**HOW TO COMPLETE THIS TASK:** The expected answer is every line from the material below that has the word "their".

**MATERIAL TO PROCESS:**

+===+

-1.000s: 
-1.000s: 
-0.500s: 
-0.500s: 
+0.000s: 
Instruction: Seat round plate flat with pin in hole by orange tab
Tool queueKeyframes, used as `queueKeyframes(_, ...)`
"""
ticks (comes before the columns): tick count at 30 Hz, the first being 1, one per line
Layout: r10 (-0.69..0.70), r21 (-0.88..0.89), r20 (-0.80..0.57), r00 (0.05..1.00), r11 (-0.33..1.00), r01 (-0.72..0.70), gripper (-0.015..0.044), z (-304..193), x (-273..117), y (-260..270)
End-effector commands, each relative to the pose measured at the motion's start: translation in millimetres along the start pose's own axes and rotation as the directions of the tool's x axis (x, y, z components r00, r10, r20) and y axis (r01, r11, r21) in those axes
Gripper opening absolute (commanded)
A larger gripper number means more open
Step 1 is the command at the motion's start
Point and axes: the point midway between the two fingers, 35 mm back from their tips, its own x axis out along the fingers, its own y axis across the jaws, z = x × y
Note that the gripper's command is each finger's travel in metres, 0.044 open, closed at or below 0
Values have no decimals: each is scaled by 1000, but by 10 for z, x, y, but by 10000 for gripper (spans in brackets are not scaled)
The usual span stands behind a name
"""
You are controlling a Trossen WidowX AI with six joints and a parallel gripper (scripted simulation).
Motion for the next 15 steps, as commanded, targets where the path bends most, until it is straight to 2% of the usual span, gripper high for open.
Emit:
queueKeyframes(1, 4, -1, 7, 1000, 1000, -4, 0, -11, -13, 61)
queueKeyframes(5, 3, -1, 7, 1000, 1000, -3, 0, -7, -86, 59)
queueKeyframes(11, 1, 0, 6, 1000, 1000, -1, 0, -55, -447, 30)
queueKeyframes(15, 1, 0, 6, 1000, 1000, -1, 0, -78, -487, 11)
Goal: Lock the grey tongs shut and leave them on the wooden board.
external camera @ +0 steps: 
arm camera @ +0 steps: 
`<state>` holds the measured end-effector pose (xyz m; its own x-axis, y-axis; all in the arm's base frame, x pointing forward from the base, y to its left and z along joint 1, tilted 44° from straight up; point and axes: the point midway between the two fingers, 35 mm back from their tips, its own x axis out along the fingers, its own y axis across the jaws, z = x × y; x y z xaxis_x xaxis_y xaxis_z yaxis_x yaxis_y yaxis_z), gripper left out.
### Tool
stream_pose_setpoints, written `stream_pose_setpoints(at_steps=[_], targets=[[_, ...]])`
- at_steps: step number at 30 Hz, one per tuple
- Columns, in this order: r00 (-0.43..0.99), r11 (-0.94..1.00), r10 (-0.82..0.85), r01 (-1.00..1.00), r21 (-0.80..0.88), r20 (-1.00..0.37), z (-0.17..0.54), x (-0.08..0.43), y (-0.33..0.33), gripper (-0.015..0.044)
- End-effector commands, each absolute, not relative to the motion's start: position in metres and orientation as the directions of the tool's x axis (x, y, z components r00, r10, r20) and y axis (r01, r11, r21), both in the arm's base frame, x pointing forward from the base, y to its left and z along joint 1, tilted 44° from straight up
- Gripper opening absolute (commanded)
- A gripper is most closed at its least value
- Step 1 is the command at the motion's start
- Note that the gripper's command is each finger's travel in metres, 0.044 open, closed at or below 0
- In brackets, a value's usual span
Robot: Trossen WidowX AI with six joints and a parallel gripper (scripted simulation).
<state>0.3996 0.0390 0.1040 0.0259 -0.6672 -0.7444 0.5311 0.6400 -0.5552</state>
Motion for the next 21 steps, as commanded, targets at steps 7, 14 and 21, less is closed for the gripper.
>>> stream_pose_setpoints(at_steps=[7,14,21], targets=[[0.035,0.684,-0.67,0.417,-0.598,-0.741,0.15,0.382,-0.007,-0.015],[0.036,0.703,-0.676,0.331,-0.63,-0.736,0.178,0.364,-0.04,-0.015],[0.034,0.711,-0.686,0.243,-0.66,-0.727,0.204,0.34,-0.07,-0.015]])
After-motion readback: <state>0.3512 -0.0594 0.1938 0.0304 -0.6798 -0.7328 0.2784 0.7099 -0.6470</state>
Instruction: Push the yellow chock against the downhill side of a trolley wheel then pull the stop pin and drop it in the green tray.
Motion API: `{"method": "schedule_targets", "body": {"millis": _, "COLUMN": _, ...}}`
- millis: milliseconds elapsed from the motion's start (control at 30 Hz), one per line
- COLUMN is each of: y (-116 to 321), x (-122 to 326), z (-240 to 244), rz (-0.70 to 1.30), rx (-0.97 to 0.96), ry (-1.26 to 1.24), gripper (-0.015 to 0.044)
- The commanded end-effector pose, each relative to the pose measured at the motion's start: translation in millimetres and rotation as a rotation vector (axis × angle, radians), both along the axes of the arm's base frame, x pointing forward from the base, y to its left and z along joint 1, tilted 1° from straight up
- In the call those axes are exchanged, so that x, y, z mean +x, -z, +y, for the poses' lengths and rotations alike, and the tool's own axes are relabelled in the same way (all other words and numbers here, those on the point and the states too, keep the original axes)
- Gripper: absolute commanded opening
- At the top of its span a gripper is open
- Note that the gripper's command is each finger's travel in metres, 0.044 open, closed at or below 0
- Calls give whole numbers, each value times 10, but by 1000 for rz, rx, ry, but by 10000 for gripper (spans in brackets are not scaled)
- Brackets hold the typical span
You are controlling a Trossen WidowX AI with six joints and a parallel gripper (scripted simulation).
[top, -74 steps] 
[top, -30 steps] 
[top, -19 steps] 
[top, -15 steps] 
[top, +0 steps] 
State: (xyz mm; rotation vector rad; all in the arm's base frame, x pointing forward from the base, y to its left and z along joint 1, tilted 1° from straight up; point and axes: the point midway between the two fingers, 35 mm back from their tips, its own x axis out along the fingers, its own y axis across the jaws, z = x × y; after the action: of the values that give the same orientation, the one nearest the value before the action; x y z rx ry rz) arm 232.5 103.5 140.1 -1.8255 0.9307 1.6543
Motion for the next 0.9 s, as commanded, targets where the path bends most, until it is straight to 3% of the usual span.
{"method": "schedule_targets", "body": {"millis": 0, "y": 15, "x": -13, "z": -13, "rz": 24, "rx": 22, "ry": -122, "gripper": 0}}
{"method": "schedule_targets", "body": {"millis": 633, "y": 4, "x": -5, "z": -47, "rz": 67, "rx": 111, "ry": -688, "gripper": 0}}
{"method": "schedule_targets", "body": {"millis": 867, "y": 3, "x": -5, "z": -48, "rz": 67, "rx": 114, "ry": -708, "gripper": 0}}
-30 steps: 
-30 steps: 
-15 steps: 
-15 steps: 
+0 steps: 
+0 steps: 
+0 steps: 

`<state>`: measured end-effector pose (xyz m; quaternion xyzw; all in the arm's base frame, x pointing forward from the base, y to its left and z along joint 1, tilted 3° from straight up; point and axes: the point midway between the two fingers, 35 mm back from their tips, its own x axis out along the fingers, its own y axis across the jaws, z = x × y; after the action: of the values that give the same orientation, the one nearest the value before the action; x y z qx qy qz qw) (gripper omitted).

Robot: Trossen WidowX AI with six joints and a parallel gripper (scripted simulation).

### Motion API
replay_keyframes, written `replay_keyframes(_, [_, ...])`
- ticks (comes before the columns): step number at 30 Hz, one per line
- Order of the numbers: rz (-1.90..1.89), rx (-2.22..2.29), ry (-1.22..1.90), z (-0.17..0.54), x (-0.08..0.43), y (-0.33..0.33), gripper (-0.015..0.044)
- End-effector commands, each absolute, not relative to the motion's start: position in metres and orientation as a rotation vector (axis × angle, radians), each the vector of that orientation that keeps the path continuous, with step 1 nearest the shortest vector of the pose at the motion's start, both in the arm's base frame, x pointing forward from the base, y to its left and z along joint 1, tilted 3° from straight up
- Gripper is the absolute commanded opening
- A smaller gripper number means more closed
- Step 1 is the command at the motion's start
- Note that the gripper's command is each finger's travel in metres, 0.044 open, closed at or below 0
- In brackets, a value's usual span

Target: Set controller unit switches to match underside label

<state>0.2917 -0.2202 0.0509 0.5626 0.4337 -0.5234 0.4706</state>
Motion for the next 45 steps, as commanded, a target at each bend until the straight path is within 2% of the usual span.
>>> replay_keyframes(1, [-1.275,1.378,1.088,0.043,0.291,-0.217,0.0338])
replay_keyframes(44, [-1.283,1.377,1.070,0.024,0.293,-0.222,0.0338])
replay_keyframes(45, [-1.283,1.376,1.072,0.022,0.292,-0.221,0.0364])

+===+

**REPLY TO THE TASK:**
Point and axes: the point midway between the two fingers, 35 mm back from their tips, its own x axis out along the fingers, its own y axis across the jaws, z = x × y
`<state>` holds the measured end-effector pose (xyz m; its own x-axis, y-axis; all in the arm's base frame, x pointing forward from the base, y to its left and z along joint 1, tilted 44° from straight up; point and axes: the point midway between the two fingers, 35 mm back from their tips, its own x axis out along the fingers, its own y axis across the jaws, z = x × y; x y z xaxis_x xaxis_y xaxis_z yaxis_x yaxis_y yaxis_z), gripper left out.
State: (xyz mm; rotation vector rad; all in the arm's base frame, x pointing forward from the base, y to its left and z along joint 1, tilted 1° from straight up; point and axes: the point midway between the two fingers, 35 mm back from their tips, its own x axis out along the fingers, its own y axis across the jaws, z = x × y; after the action: of the values that give the same orientation, the one nearest the value before the action; x y z rx ry rz) arm 232.5 103.5 140.1 -1.8255 0.9307 1.6543
`<state>`: measured end-effector pose (xyz m; quaternion xyzw; all in the arm's base frame, x pointing forward from the base, y to its left and z along joint 1, tilted 3° from straight up; point and axes: the point midway between the two fingers, 35 mm back from their tips, its own x axis out along the fingers, its own y axis across the jaws, z = x × y; after the action: of the values that give the same orientation, the one nearest the value before the action; x y z qx qy qz qw) (gripper omitted).

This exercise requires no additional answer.